Local church hopes to save and restore stop on the Underground Railroad

- Historic markers throughout our region often tell a painful story of the struggles of our past.  One of those stories is the history of slavery and how it impacted our area. Our Bill Anderson spoke to a leader that while acknowledging our struggles wants to make sure we also celebrate the people who fought to change things.  People like those at Jacob’s Chapel in Mt. Laurel a stop on the underground railroad.  For Goodness Sake

If you live in Mt Laurel,  New Jersey, you may have driven by Elbo Lane hundreds of times and thought nothing of it.  You may have even seen the building and thought what’s the significance?  But to some it's an absolutely vital part of our history that must be preserved.

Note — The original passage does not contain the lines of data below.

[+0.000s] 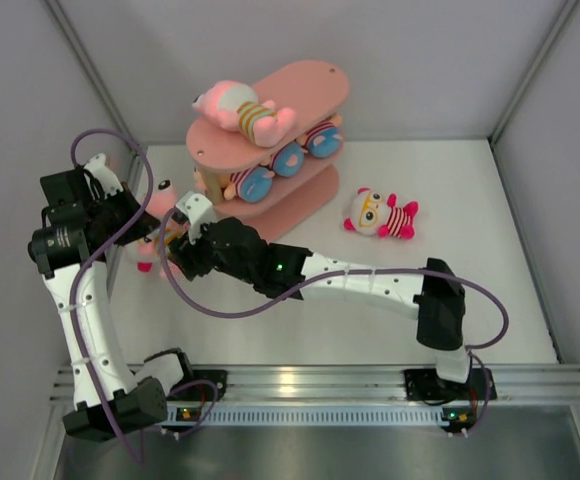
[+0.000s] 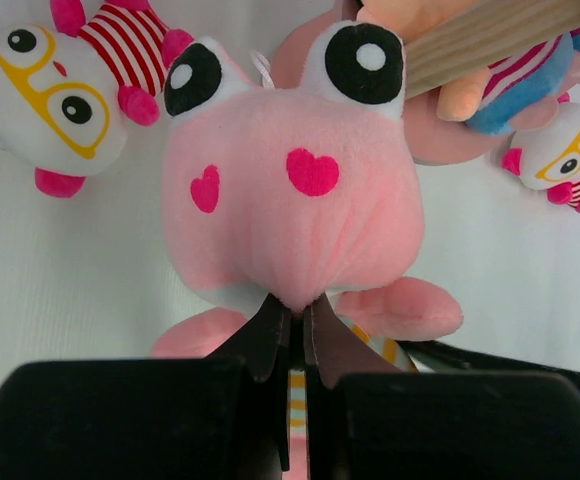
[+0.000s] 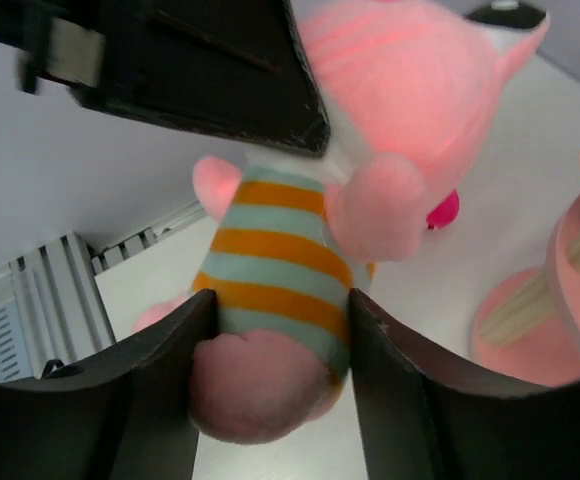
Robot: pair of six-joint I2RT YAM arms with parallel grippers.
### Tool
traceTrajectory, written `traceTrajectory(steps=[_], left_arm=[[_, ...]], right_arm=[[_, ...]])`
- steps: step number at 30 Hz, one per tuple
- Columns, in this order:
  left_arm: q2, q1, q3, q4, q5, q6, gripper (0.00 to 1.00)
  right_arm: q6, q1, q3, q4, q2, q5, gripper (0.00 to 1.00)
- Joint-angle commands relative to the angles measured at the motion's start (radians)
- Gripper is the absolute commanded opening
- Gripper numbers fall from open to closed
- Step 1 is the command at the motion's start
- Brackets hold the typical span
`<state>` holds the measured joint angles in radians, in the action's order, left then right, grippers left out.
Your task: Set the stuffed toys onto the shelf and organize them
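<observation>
A pink stuffed toy with heart cheeks and an orange-and-pale striped body hangs between both arms left of the shelf. My left gripper is shut on the fabric at the bottom of its head. My right gripper has both fingers pressed against the sides of its striped body. Another pink toy lies on the shelf's top board. Toys with round blue feet sit on the middle board. A white toy with yellow glasses lies on the table right of the shelf.
A second white toy with glasses lies on the table near the left arm, mostly hidden under the arms in the top view. A wooden shelf post stands close to the held toy. Grey walls close in both sides and the back.
</observation>
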<state>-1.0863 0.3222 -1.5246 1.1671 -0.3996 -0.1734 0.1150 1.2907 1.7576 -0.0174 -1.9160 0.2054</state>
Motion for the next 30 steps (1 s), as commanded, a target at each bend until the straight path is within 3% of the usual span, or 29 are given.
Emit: traceTrajectory(steps=[1, 2, 3, 4, 7, 9, 10, 13, 17, 23, 26, 30], left_arm=[[0.02, 0.005, -0.042, -0.009, -0.028, -0.014, 0.0], [0.02, 0.005, -0.042, -0.009, -0.028, -0.012, 0.0], [0.019, 0.005, -0.043, -0.01, -0.028, -0.009, 0.0], [0.02, 0.005, -0.04, -0.011, -0.036, -0.006, 0.0], [0.009, 0.005, -0.035, -0.011, -0.039, 0.064, 0.02], [0.003, 0.005, -0.034, -0.012, -0.002, 0.093, 0.2], [-0.007, 0.005, -0.032, -0.012, 0.017, 0.126, 0.45], [-0.038, 0.005, -0.034, -0.015, 0.07, 0.164, 0.76], [-0.078, 0.005, -0.037, -0.033, 0.102, 0.209, 0.85], [-0.109, 0.006, -0.006, -0.107, 0.146, 0.238, 0.86], [-0.116, 0.006, 0.018, -0.129, 0.143, 0.258, 0.86], [-0.135, 0.006, 0.04, -0.136, 0.093, 0.281, 0.86]], right_arm=[[0.057, -0.014, 0.071, 0.059, -0.02, 0.049, 0.5], [0.057, -0.014, 0.059, 0.056, -0.014, 0.049, 0.34], [0.061, -0.016, 0.054, 0.054, -0.011, 0.051, 0.05], [0.063, -0.016, 0.049, 0.056, -0.006, 0.051, 0.0], [0.032, -0.018, 0.039, 0.1, 0.031, -0.004, 0.0], [-0.001, -0.018, -0.022, 0.132, 0.102, -0.075, 0.0], [-0.018, -0.018, -0.055, 0.142, 0.136, -0.108, 0.0], [-0.074, -0.027, -0.171, 0.258, 0.277, -0.201, 0.0], [-0.09, -0.089, -0.327, 0.437, 0.48, -0.364, 0.0], [-0.107, -0.258, -0.48, 0.562, 0.777, -0.534, 0.0], [-0.156, -0.367, -0.442, 0.608, 0.902, -0.537, 0.0], [-0.237, -0.528, -0.287, 0.652, 0.945, -0.566, 0.0]])
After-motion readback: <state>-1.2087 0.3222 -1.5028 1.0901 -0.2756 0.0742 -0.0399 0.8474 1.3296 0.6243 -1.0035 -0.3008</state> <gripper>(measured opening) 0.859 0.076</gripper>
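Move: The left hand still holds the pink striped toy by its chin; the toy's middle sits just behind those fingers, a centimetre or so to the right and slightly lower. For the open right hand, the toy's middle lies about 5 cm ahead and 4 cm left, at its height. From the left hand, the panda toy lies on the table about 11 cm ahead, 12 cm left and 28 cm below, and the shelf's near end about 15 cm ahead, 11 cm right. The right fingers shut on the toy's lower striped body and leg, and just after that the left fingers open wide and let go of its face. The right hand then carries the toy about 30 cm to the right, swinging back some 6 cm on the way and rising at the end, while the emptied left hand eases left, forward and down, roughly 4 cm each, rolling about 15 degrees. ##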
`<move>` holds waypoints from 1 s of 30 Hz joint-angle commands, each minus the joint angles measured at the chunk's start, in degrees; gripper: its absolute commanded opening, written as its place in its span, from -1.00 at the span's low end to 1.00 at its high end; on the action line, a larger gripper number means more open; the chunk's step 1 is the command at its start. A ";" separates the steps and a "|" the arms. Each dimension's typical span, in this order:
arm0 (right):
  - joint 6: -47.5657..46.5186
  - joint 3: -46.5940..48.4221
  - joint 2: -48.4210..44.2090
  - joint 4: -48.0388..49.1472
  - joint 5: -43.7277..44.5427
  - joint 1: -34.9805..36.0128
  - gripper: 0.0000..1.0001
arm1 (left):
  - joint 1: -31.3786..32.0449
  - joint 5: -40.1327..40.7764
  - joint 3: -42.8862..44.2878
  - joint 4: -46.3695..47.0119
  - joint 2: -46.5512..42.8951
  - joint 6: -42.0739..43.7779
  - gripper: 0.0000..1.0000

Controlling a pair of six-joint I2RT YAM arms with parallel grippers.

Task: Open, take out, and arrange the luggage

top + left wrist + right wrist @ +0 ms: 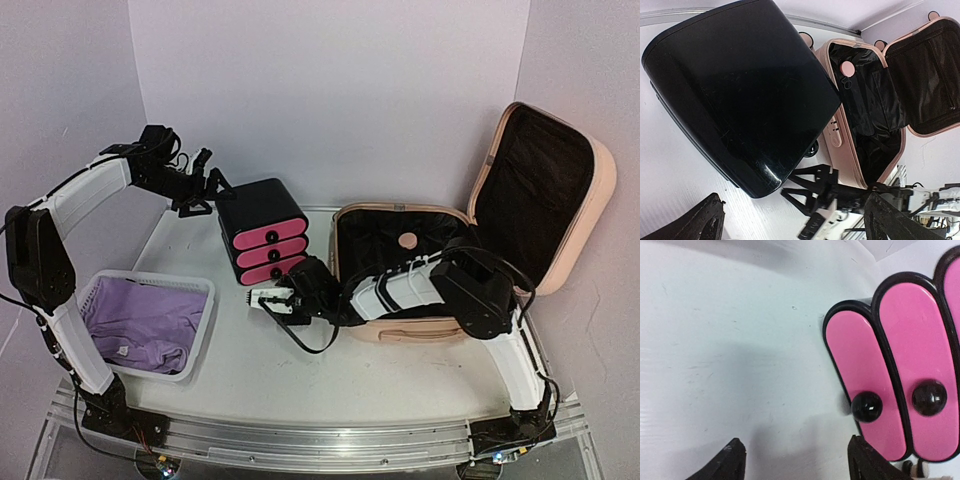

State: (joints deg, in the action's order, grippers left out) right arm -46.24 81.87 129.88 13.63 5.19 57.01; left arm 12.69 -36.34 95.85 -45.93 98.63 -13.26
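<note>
The peach-pink luggage (420,330) lies open at the right of the table. Its lid (590,200) stands up against the right wall and shows black lining. A small pink round piece (407,241) sits inside. The luggage also shows in the left wrist view (836,135). My right gripper (266,299) is open and empty, low over the table to the left of the luggage. It is just in front of the black-and-pink drawer box (262,232). In its own view its fingertips (731,460) stand wide apart beside the lowest pink drawer (860,385). My left gripper (210,182) is open and empty, raised behind the box's left corner.
A white mesh basket (205,300) holding purple cloth (145,325) sits at the front left. The drawer box's black top (740,95) fills the left wrist view, with my right arm (830,195) beyond it. White walls close in the back and sides.
</note>
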 commanded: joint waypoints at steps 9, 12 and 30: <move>-18.52 12.11 13.48 15.47 12.07 -1.10 0.21 | -0.43 -0.94 0.07 2.46 -1.75 0.07 0.96; -19.11 13.71 14.89 15.46 13.42 -1.52 0.18 | -0.39 -0.93 0.12 2.45 -1.82 0.00 0.96; -17.68 7.14 12.18 17.25 11.36 -3.86 -0.18 | -0.38 -1.02 -0.01 2.61 -1.33 -0.10 0.96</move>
State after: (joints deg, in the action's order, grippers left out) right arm -66.17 94.50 142.54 28.27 19.20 56.49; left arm 12.64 -36.38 95.85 -45.91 98.63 -13.50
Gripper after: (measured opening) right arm 0.408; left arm 0.978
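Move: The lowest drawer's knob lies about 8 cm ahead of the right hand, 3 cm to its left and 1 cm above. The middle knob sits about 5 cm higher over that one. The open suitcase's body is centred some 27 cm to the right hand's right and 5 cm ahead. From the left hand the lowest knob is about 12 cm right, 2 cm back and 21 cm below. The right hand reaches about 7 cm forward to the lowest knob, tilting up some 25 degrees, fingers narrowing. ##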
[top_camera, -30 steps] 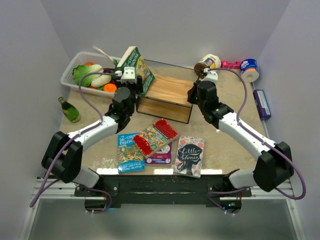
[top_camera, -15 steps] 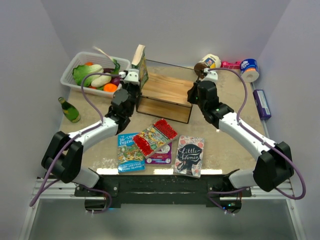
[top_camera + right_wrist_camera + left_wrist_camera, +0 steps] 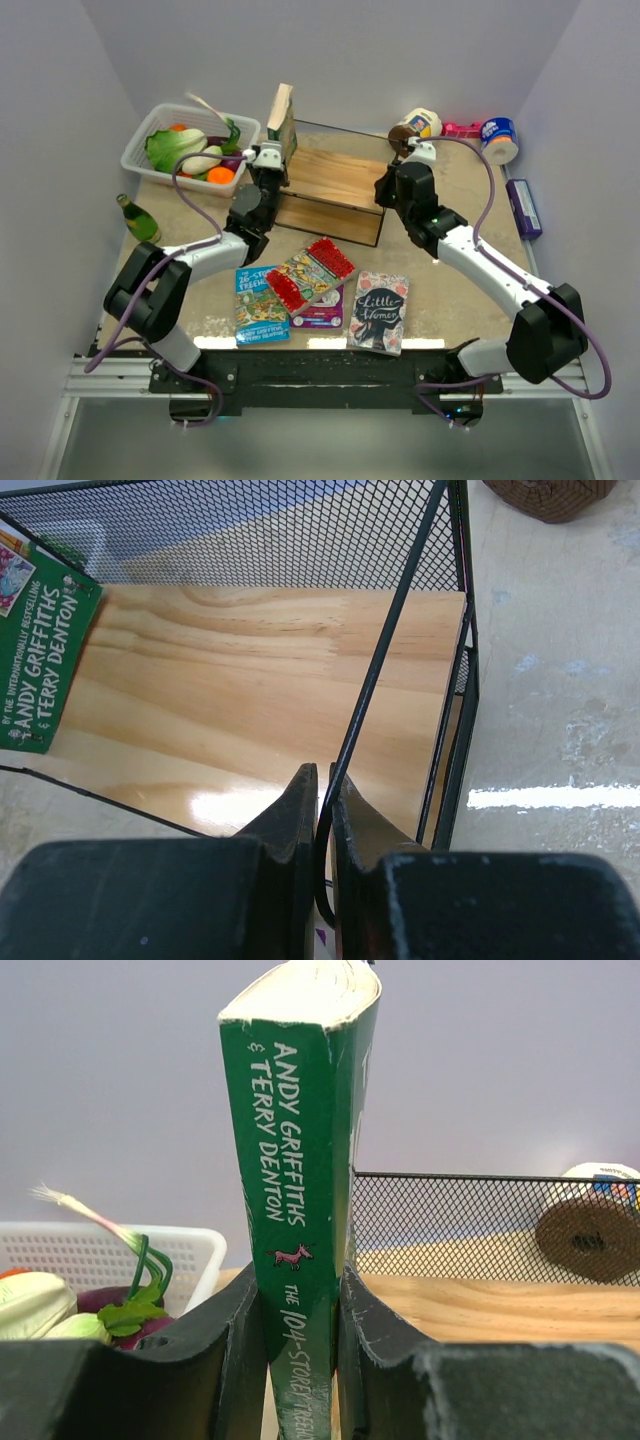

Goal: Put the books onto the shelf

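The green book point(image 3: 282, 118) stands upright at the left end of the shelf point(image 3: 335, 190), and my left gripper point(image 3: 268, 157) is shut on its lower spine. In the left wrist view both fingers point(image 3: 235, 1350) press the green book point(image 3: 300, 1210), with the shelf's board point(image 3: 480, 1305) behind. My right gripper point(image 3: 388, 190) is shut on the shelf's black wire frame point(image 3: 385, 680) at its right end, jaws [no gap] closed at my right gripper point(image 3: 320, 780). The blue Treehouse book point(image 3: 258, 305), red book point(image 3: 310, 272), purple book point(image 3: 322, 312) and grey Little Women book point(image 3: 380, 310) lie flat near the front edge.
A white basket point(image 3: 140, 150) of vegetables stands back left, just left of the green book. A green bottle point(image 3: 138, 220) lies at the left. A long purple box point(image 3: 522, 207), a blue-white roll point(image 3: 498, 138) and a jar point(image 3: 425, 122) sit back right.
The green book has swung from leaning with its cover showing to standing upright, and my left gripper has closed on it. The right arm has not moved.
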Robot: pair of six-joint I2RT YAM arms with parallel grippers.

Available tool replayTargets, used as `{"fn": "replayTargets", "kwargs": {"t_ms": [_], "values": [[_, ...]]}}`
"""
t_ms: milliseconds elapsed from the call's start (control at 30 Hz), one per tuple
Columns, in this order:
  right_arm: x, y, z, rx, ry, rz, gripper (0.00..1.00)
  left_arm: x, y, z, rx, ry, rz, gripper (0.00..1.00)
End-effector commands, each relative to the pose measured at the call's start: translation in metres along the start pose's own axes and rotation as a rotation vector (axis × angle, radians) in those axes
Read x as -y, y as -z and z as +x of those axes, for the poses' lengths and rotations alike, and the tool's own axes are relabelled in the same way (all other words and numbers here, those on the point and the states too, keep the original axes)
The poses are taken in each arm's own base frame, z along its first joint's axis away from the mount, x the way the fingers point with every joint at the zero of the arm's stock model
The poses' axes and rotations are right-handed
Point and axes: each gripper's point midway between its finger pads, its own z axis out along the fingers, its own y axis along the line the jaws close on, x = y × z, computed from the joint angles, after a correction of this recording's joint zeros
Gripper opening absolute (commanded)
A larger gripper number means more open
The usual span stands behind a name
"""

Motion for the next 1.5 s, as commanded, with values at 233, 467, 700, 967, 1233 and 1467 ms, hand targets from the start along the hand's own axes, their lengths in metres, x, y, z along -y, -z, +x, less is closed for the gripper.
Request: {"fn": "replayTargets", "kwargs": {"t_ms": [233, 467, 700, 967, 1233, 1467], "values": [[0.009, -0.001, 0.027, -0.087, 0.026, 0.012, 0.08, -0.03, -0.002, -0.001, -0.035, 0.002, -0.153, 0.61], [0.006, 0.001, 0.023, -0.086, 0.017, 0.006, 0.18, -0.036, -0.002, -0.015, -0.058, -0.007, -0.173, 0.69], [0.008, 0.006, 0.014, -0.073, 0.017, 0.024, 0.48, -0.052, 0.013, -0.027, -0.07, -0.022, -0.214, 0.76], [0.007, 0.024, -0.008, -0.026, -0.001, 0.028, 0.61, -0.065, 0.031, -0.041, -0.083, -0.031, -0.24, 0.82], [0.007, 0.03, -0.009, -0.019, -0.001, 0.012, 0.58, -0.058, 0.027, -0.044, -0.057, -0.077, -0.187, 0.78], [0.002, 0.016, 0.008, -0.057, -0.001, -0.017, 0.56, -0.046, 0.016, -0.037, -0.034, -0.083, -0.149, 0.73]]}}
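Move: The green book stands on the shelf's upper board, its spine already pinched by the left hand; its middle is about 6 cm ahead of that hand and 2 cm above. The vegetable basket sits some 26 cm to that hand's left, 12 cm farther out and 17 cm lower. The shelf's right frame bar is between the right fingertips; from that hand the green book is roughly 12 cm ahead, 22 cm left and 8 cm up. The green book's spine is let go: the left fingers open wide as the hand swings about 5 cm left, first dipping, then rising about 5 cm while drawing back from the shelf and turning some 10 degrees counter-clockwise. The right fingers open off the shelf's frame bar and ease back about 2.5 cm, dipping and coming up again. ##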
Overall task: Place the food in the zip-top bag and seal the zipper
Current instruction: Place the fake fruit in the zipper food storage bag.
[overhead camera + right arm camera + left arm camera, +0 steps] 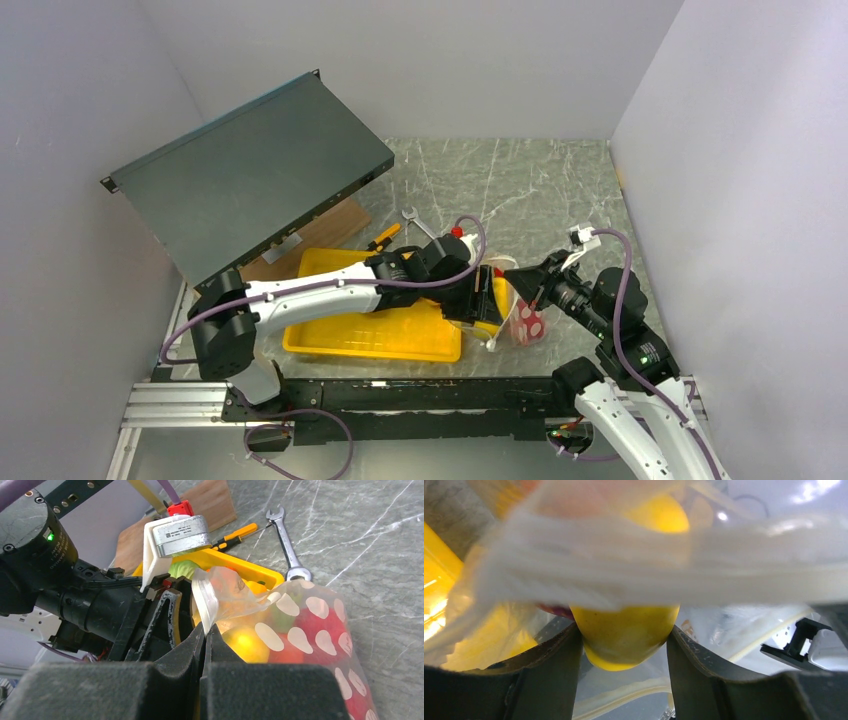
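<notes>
The clear dotted zip-top bag [305, 630] lies on the marble table [540, 190], holding red, yellow and green food; it also shows in the top view [527, 322]. My right gripper [206, 630] is shut on the bag's white zipper strip [204, 600] at the mouth. My left gripper [624, 645] is shut on a yellow mango [624, 635], holding it at the bag's mouth; the zipper strip [649, 575] blurs across that view. In the top view the left gripper [487, 297] sits just left of the bag and the right gripper [522, 292] is above it.
A yellow tray [370, 335] lies under the left arm, with green food [182, 569] at its rim. A silver wrench [286, 540], a yellow-handled screwdriver [235, 534] and a wooden board [320, 235] lie behind. A tilted grey metal panel [250, 170] stands at the back left.
</notes>
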Controlling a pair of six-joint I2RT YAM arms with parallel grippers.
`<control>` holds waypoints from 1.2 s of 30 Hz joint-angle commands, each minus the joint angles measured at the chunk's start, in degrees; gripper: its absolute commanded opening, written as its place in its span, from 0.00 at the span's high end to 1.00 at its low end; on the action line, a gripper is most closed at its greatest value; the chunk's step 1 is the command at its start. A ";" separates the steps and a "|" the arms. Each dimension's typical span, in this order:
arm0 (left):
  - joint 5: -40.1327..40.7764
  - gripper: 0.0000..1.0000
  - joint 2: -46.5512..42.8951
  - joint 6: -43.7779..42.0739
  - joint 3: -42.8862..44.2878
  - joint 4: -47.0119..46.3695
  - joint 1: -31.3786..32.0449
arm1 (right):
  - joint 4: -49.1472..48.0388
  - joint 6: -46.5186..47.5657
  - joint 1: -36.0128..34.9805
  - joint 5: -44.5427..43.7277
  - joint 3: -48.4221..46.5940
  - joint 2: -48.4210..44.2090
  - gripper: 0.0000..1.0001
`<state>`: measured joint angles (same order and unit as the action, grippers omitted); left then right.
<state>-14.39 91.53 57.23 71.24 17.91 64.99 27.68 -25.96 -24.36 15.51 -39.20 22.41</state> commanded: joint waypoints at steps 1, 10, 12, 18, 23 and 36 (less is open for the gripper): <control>2.62 0.99 0.11 1.44 2.26 -0.66 -0.12 | -4.66 -0.84 -0.22 0.59 -0.85 -1.05 1.00; -1.67 0.58 1.70 6.68 -1.37 -13.65 -0.39 | -3.99 -1.93 -0.29 0.69 0.18 -1.44 1.00; -2.51 0.51 1.49 6.84 -2.05 -14.97 -0.39 | -3.56 -1.61 -0.24 0.05 0.22 -1.56 1.00; -1.35 0.36 -2.99 5.63 -5.73 -16.31 -0.30 | -3.11 -0.95 -0.28 -1.04 0.31 -1.10 1.00; -0.85 0.23 -6.12 3.88 -8.24 -16.42 -0.32 | -2.90 -0.59 -0.21 -1.73 0.68 -1.13 1.00; 2.24 0.15 -14.24 -0.65 -12.01 -13.48 -0.30 | -2.80 -0.20 -0.24 -2.36 0.79 0.15 1.00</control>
<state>-13.93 81.84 60.07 60.03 4.27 64.71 27.77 -26.96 -24.36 14.04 -37.85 22.02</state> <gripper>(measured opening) 0.852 0.007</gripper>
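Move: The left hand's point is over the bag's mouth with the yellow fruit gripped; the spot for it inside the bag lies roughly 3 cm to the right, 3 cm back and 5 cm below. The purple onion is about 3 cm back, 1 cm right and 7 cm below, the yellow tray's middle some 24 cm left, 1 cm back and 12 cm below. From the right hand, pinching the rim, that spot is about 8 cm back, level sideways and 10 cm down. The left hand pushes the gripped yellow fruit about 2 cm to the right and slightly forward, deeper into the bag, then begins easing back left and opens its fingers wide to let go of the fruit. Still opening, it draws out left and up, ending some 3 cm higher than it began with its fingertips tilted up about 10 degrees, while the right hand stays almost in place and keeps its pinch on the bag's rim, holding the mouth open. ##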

“This was a safe house for people coming through the Underground Railroad. The people at this location would give them food shelter clothing and then send them to the next stop.”

It was among the darkest moments in our history but the Underground Railroad and places like Jacob’s Chapel stood as a beacon of light and Pastor Terrell Person believes it’s the least we can do to restore it.

“If these people were one step out of slavery and they built this and kept this then we don’t have a right to not go further and take this to the next level," he explained.

The site recently received an historic marker and Pastor Person is happy for that but now you can see his focus and passion has turned to making sure the historic nature of the area is appropriately recognized and rebuilt.

It's hard to overstate the significance of legacy to the people fighting to restore the meetinghouse. Pastor Person is one of many related to Dr. James Still buried at the site and known in local history as a medical trailblazer.

“He wanted to be a doctor. Knowing his parents were just out of slavery. He knew he wouldn’t be able to go to school but that did not stop the vision.”

And that was just one of the many stories he told FOX 29's Bill Anderson he plans to share once the building is restored.

Today was a history lesson of a relatively overlooked site in Mt. Laurel and a community fighting to make sure significant accomplishments that happened in our area are not simply demolished and forgotten.